Хайрулла Сагындыкович внутренним взором видел боевые порядки сторон, выстроившиеся для решающей битвы. Слышал рёв боевых труб и обонял запах немытых тел соплеменников. И он отчётливо, как никогда, понимал: победе — быть! Брателла чувствовал себя Челубеем, сказочным воителем. Чувствовал себя витязем духовной битвы, и она, духовная брань эта вела его на самую передовую, – на кухни трущоб Молдаванки.
Улучив момент и поймав на себе нежный любящий взгляд истязателя, Брателла попытался улыбнуться по-пантюркистски сурово: «Как Идрис!» Он вложил в свою мимику максимум презрения к нетюркам, к смерти, к бренности бытия и… к Михалычу...

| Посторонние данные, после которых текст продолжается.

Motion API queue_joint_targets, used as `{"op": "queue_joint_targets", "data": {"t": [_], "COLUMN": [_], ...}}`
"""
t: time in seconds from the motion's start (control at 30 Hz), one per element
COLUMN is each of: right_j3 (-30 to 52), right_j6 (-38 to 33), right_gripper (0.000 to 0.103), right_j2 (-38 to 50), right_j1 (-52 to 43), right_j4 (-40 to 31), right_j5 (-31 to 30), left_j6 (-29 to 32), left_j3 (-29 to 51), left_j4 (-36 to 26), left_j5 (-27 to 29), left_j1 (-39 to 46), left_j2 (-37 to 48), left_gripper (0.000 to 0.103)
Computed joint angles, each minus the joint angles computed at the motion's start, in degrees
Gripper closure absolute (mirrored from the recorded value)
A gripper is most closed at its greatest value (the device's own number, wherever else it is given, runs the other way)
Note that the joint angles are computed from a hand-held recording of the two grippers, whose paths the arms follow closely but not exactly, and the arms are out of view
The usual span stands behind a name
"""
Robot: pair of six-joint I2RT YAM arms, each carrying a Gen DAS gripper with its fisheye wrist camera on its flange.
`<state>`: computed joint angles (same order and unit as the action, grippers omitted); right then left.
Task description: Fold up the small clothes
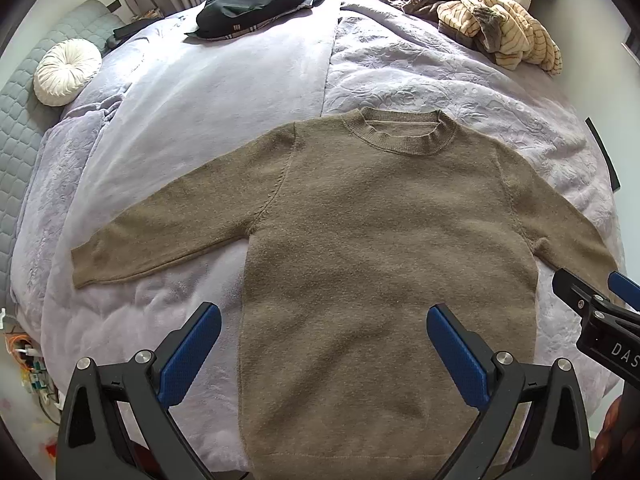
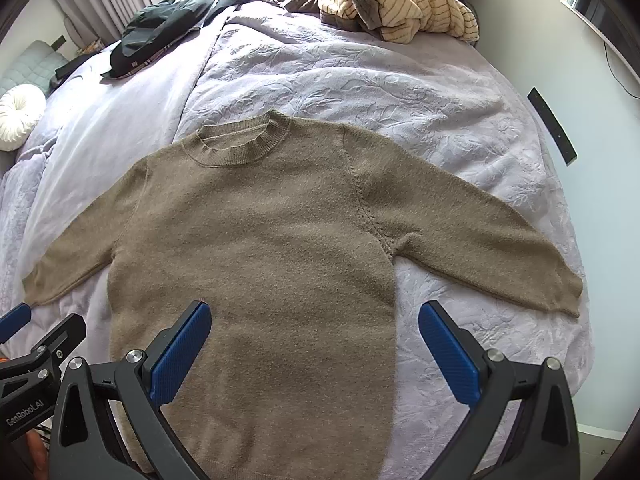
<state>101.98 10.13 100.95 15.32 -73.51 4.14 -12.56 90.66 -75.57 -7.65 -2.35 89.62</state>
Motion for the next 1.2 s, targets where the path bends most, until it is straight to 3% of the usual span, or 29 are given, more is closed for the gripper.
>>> {"op": "queue_joint_targets", "data": {"t": [1.2], "right_j3": [-0.2], "right_j6": [-1.0], "right_gripper": [0.0], "right_j2": [0.7], "right_j1": [-0.6], "right_j4": [-0.3], "right_j5": [-0.6], "left_j6": [-1.3], "left_j3": [-1.0], "left_j4": [-1.0], "left_j5": [-2.0], "left_j1": [-0.9], "left_j2": [0.0], "left_gripper": [0.0]}}
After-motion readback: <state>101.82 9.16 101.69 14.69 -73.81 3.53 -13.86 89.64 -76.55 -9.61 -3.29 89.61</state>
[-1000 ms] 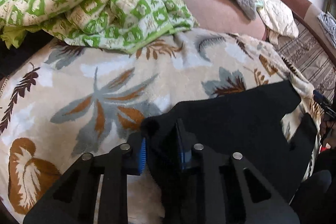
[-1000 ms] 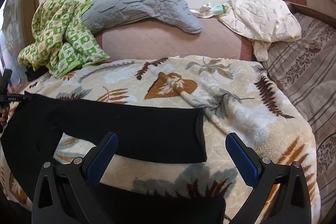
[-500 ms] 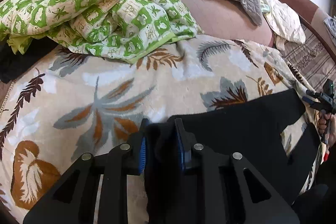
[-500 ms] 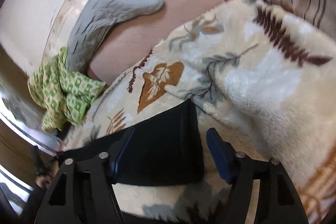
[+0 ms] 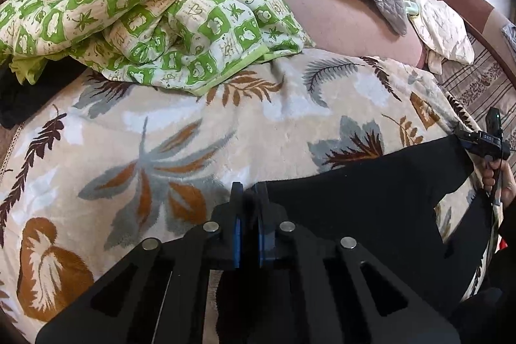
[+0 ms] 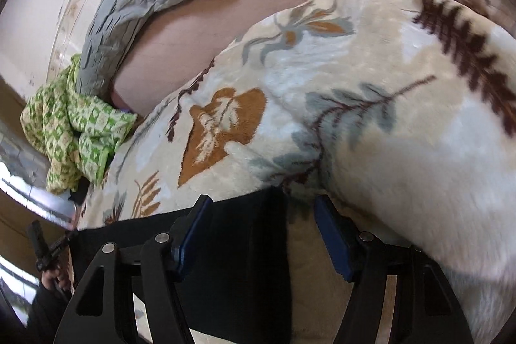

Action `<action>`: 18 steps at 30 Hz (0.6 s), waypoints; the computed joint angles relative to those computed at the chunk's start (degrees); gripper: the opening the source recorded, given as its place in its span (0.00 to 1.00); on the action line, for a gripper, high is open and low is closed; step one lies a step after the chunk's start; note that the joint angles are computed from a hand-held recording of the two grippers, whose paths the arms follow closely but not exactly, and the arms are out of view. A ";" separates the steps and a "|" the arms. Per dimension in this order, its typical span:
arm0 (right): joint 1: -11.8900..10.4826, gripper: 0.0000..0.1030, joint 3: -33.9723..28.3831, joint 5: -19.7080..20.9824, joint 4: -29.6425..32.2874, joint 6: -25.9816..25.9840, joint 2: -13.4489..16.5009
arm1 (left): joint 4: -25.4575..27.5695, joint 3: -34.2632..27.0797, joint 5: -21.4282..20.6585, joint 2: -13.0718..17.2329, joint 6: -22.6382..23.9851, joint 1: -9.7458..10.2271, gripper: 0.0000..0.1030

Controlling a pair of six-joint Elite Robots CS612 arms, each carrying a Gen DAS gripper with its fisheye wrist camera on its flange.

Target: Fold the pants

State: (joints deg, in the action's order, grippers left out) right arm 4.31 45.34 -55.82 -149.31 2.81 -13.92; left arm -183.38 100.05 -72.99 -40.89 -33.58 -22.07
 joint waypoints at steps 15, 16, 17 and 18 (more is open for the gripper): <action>-0.12 0.06 6.35 0.01 -7.88 -10.21 -3.41 | 0.01 1.18 7.80 -1.54 3.62 -2.21 0.03; -0.14 0.06 7.88 -0.38 -8.77 -11.83 -4.31 | -0.75 1.79 8.63 -1.85 4.39 -2.57 0.03; -0.18 0.06 9.91 -0.82 -10.28 -13.53 -5.41 | -1.22 2.11 8.84 -2.03 4.82 -2.75 0.03; -0.26 0.06 11.57 -1.01 -11.48 -14.80 -6.30 | -2.14 2.89 9.57 -2.44 5.63 -3.18 0.03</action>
State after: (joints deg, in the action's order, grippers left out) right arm 4.05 56.91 -56.82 -160.79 -11.99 -20.22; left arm -185.52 102.94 -63.42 -43.34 -27.95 -25.25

Но из-за полного отсутствия опыта в столь тонких вещах, как специфическая пантюркистская улыбка, Брателла сподобился выдать на гора лишь жалкое подобие таковой. Поскольку не сложившаяся «суровая и презрительная усмешка» своими самыми содержательными элементами больше походила на первую несмелую улыбку нежности, так боящуюся постороннего взгляда, то эта гримаса и была воспринята батюшкой в качестве демонстрации ответного чувства. И его пронизала дрожь сладостного предвкушения блаженства. Поэтому о. Игорь погрозил любимому пальчиком и игриво стрельнул своими суриковыми глазками:
— Ах ты, шалун!
Последний жест ввёл Брателлу в состояние мрачнейшей депрессии, но удержать психическое равновесие ему помогла мысль о том, что в мире и в самом деле идёт битва…
Славик Сидоров знал: доверенную братией высокую миссию в отношении этого инородца он выполнит с честью...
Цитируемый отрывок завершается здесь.